Interactive Investor

Stock market rally doesn’t convince professional investors

16th August 2022 12:04

Sam Benstead from interactive investor

Bank of America’s latest fund manager survey still points to extreme pessimism and defensive portfolios.

Sentiment among professional investors remains bearish, despite a strong bounce-back in share prices over the past two months.

Bank of America’s monthly global fund manager survey of investors with more than $800 billion (£665 billion) under management found that investors were still extremely pessimistic about markets, but no longer “apocalyptically” bearish on grounds that inflation may have peaked and interest rate rises could end soon.

Nevertheless, its much-watched “Bull & Bear” indicator remained at zero, its maximum reading for bearishness.

This is despite a more than 20% rise for America’s tech-heavy Nasdaq index and a 17% rise for the S&P 500 index since mid-June, as measured in dollar terms. The FTSE All-Share index has rallied about 7% over that period.

Stocks are rallying due to signs that inflation is easing, particularly in America. Its July consumer price index figure was 8.5% year-over-year, which was less than economists expected and below the 9.1% figure for June. Meanwhile, commodity prices continue to fall on fears that recessions around the world will reduce demand for raw materials.

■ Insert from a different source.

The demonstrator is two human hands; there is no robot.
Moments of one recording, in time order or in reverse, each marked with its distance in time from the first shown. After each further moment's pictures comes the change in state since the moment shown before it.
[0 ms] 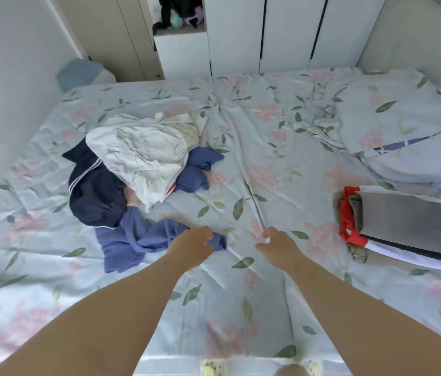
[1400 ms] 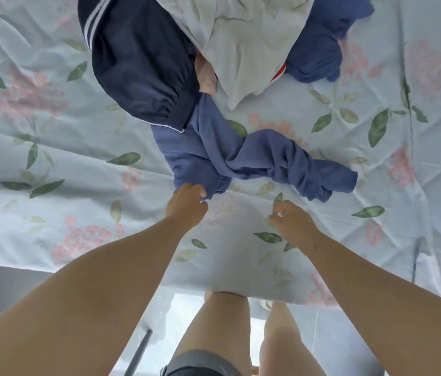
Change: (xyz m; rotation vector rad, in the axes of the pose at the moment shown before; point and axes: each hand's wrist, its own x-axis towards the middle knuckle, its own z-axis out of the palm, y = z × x) left_hand 0.083 -0.356 0.090 -0.218 -0.239 -0.319; right_hand 0.116 -0.145 0.280 -0.164 -0.345 0.271
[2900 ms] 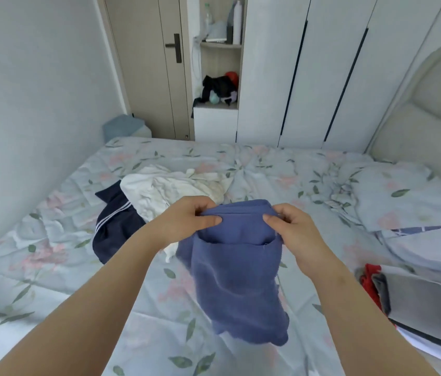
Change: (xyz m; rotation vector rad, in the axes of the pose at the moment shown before) left_hand -0.284 0.284 -0.157 -0.465 0.311 0.730; right_hand -0.282 0.097 -0.256 0.746 0.461 -0.886
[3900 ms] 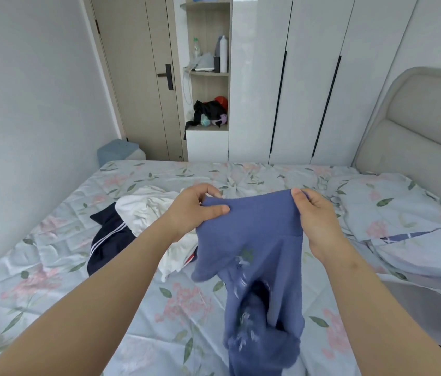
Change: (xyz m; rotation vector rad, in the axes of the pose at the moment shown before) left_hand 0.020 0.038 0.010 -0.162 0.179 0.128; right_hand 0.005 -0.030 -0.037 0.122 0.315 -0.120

Bank of America said that investors cut their net underweight in stocks while moving back into tech and consumer discretionary names, and out of consumer staples and utilities. Nearly 90% of investors expect lower inflation in the next 12 months, it found.

This move reflected confidence that “growth” stocks, which are dearly valued versus their current profits, would outperform cheaper “value” stocks over the next 12 months, the first time that investors have taken that view since August 2020.

The survey also revealed that cash levels remain elevated, at 5.7% compared with 6.1% in July, with the most-crowded trade being long the US dollar.

Despite the slight increase in optimism, the pros are still positioned for high inflation and low growth, which is known as stagflation. This is expressed in overweight positions in cash, defensive stocks and commodities.

Bank of America’s house view is that the bear market is not over yet, calling itself a “patient bear”, as it expects company profits to fall.

July's survey showed that fund managers were capitulating, with global growth and profits expectations at all-time lows, cash levels their highest since 9/11, and equity allocation at the lowest level since Lehman Brothers collapsed in 2008.